The LGMD exhibits directional selectivity to translating motion that cannot be explained by the organization of the synaptic projection alone. (A) LGMD-DCMD response to translation by a black 10°-by-10° square moving in an anterior-posterior direction at 40°/s. The top trace shows a sample nerve cord recording, with spike rasters below. The gaussian-convolved (σ = 20 ms) mean instantaneous frequency response for the animal for which rasters (N=5 trials) are shown and the cross-animal (N=35, 5 trials per animal) average are shown with s.e.m. envelopes. The azimuth of the translating square's center is indicated below; elevation was always 0°. (B) Directional selectivity at the level of maximal frequency (f_max; red) and steady-state frequency (f_ss; blue) for translating stimuli moving in the anterior-posterior (AP), posterior-anterior (PA), dorso-ventral (DV), and ventro-dorsal (DV) directions.

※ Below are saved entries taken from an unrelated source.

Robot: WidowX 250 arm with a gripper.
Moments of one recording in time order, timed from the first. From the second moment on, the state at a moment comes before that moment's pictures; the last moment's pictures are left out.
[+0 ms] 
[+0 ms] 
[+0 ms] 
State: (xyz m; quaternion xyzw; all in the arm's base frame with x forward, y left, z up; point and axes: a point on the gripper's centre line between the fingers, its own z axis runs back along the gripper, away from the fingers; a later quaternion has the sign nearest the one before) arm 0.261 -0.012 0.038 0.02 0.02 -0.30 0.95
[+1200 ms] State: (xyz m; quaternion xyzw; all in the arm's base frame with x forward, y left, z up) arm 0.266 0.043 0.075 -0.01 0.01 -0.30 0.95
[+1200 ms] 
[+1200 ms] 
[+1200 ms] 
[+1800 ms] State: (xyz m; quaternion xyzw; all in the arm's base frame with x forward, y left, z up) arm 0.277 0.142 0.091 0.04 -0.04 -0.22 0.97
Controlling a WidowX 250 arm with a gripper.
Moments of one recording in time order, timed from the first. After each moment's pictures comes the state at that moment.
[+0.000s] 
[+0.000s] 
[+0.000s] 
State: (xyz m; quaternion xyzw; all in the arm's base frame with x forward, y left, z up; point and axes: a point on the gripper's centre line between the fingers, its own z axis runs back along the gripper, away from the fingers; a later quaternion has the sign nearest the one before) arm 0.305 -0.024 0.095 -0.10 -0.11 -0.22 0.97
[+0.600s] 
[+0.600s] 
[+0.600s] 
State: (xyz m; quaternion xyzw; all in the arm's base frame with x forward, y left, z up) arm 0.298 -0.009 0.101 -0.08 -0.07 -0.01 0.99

Each circular plot indicates f_max or f_ss for each of the four stimulus directions, with lines indicating s.e.m. across animals (N=7). f_ss was defined as the mean frequency from 250 ms after motion onset to motion termination (light-blue; N=35, 5 per animal). (C) Simulated LGMD's response to a 10°-by-10° square translating in an AP direction at 40°/s. A sample response is shown with raster plots for 10 trials. The gaussian-convolved mean instantaneous frequency response is shown below (N=10 trials), with stimulus position indicated at the bottom of the panel. (D) Directional selectivity in the model; same conventions as in (B).

Figure 6

Both the peak firing rate and synaptic calcium response of the LGMD are directionally selective for local motion stimuli. (A) LGMD/DCMD response to drifting grating, consisting of two 5°-by-20° black edges separated by 5° white regions moving in a 20°-by-20° square at 40 °/s in an AP direction. To avoid net luminance change, the background luminance was 50%. The top trace shows a sample nerve cord recording with large DCMD spikes, with the raster for several trials and the gaussian-convolved mean instantaneous frequency with s.e.m. envelopes shown below (N=3 trials). The average instantaneous frequency pooled across animals (N=15 trias, 3 per animal) is shown below. This particular stimulus was centered in anterior visual space (azimuth 60°, elevation 0°). (B) Directional selectivity at the level of f_max, with mean instantaneous frequency responses pooled across animals shown for each direction of drift for the same stimulus position as in (A). The circular plot indicates f_max for each direction, with the line indicating cross-animal s.e.m. (N=5). (C) Directional selectivity at the level of f_max for four different stimulus positions. (D) Sample calcium responses for all four directions of motion. For each motion direction, a sample maximal ΔF/F response to anterior (azimuth 60°, elevation 0°) stimuli is shown. The regions outlined in white correspond to the regions-of-interest (ROIs); on the DV motion panel, ROIs are outlined in color, corresponding to the color in which ΔF/F versus time is shown for each ROI and stimulus. Directional arrows correspond to the position in visual space of the incoming inputs from the eye (see Figure 1). (E) Directional selectivity at the level of maximal ΔF/F within each of the four ROIs in (D). The color code corresponds to the ROI's position. For each animal-ROI combination, data was normalized to the maximal ΔF/F observed, and each value on the circular plot indicates the average instantaneous frequency pooled across animals (N=15 trials, over 5 animals; lines indicate s.e.m.) is shown below.